# Goal of the exercise
Every single line below has to be printed once more, exactly.

# Given records
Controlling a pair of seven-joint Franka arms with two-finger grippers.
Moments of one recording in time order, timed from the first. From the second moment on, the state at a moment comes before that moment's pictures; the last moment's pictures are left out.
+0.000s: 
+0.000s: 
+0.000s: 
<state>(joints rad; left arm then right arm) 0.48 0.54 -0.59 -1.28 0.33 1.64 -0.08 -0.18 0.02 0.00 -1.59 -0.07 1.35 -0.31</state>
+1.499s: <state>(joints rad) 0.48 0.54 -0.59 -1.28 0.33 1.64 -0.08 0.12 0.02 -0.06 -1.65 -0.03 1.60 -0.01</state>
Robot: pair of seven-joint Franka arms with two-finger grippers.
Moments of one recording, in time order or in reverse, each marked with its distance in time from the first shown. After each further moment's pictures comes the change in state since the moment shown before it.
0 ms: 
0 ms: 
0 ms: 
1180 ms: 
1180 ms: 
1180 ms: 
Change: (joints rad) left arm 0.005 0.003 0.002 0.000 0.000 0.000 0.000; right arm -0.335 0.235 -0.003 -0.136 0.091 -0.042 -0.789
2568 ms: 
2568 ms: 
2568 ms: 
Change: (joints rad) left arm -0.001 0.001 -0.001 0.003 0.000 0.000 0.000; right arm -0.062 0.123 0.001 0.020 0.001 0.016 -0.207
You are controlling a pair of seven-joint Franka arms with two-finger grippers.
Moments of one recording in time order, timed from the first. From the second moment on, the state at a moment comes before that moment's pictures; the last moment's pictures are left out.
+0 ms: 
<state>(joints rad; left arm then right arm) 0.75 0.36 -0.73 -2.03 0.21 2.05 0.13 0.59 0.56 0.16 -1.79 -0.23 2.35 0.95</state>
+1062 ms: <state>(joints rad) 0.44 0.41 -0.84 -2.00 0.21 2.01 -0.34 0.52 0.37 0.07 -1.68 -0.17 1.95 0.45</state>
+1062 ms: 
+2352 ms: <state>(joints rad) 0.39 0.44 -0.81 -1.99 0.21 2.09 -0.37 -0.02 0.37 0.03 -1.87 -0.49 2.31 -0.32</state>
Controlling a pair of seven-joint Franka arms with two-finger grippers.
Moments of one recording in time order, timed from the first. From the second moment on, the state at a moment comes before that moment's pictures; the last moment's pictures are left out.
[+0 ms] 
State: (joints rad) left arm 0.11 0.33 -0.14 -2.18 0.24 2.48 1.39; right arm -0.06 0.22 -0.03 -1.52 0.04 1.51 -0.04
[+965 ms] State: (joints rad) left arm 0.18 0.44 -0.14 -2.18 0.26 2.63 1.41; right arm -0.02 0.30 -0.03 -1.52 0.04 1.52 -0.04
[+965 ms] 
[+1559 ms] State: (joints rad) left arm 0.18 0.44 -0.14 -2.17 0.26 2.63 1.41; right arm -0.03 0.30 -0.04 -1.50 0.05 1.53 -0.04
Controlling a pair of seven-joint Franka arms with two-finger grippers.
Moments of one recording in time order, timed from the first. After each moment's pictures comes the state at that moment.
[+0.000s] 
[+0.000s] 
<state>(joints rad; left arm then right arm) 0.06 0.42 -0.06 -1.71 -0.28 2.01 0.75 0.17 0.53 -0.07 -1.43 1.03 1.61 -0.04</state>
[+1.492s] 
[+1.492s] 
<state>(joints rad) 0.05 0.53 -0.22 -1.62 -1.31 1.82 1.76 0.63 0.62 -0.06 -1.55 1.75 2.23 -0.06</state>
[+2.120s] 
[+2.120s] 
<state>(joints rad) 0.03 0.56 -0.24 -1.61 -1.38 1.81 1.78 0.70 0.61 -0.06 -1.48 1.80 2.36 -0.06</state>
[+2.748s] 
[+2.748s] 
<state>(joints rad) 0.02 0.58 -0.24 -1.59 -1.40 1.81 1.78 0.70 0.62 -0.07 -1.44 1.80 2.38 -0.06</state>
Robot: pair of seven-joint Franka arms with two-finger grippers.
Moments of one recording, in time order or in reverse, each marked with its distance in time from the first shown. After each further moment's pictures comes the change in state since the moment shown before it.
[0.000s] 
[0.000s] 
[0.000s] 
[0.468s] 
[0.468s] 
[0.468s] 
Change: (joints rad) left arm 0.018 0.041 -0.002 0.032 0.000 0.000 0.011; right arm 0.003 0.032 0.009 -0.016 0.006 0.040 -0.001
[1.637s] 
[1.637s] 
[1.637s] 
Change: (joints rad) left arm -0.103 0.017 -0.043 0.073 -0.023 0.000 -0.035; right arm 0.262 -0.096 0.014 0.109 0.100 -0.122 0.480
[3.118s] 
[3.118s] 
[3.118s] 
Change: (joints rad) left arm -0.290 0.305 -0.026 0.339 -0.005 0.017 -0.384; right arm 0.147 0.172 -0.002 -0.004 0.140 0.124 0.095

# Written solution
Controlling a pair of seven-joint Franka arms with two-finger grippers.
Moments of one recording in time order, timed from the first. From the second moment on, the state at a moment comes before that moment's pictures; the last moment's pictures are left out.
+0.000s: 
+0.000s: 
+0.000s: 
<state>(joints rad; left arm then right arm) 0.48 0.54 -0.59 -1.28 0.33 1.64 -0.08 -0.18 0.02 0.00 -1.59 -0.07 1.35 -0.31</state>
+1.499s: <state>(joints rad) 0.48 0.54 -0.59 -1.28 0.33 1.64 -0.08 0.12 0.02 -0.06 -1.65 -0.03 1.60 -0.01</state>
Robot: pair of seven-joint Franka arms with two-finger grippers.
Moments of one recording, in time order or in reverse, each marked with its distance in time from the first shown. After each further moment's pictures comes the change in state since the moment shown before it.
0 ms: 
0 ms: 
0 ms: 
1180 ms: 
1180 ms: 
1180 ms: 
Change: (joints rad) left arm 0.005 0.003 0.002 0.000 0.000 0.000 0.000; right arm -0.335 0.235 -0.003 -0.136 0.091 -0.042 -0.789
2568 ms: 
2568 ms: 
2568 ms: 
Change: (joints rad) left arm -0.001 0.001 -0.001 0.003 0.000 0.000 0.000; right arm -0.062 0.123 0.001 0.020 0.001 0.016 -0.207
You are controlling a pair of seven-joint Franka arms with two-finger grippers.
Moments of one recording in time order, timed from the first. From the second moment on, the state at a moment comes before that moment's pictures; the last moment's pictures are left out.
+0 ms: 
<state>(joints rad; left arm then right arm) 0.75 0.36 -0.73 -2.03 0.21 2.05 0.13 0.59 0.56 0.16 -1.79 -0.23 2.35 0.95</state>
+1062 ms: <state>(joints rad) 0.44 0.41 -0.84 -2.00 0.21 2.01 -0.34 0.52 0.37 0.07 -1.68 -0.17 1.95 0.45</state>
+1062 ms: 
+2352 ms: <state>(joints rad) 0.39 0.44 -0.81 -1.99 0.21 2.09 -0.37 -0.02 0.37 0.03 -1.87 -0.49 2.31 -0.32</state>
Controlling a pair of seven-joint Franka arms with two-finger grippers.
Moments of one recording in time order, timed from the first. From the second moment on, the state at a moment comes before that moment's pictures; the last moment's pictures are left out.
[+0 ms] 
State: (joints rad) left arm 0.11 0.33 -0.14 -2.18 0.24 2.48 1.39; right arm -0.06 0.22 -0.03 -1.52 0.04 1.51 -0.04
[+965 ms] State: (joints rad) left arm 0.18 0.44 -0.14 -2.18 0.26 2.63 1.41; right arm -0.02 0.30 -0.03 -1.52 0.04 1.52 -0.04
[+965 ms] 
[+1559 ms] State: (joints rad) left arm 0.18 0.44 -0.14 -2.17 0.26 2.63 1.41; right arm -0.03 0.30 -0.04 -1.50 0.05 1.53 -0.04
Controlling a pair of seven-joint Franka arms with two-finger grippers.
Moments of one recording in time order, timed from the first. After each moment's pictures comes the state at that moment.
[+0.000s] 
[+0.000s] 
<state>(joints rad; left arm then right arm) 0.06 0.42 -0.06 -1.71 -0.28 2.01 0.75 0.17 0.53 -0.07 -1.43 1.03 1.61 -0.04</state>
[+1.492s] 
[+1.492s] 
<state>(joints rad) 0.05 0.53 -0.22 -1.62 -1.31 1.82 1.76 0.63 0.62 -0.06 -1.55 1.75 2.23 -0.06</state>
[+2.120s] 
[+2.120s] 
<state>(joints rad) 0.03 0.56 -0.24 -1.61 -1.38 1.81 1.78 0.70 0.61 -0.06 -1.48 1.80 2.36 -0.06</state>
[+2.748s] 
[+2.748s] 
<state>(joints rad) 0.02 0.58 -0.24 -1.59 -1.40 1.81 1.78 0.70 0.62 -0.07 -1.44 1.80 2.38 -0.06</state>
Robot: pair of seven-joint Franka arms with two-finger grippers.
Moments of one recording, in time order or in reverse, each marked with its distance in time from the first shown. After each further moment's pictures comes the change in state since the moment shown before it.
[0.000s] 
[0.000s] 
[0.000s] 
[0.468s] 
[0.468s] 
[0.468s] 
Change: (joints rad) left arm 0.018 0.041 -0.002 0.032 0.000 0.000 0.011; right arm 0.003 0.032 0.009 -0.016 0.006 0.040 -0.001
[1.637s] 
[1.637s] 
[1.637s] 
Change: (joints rad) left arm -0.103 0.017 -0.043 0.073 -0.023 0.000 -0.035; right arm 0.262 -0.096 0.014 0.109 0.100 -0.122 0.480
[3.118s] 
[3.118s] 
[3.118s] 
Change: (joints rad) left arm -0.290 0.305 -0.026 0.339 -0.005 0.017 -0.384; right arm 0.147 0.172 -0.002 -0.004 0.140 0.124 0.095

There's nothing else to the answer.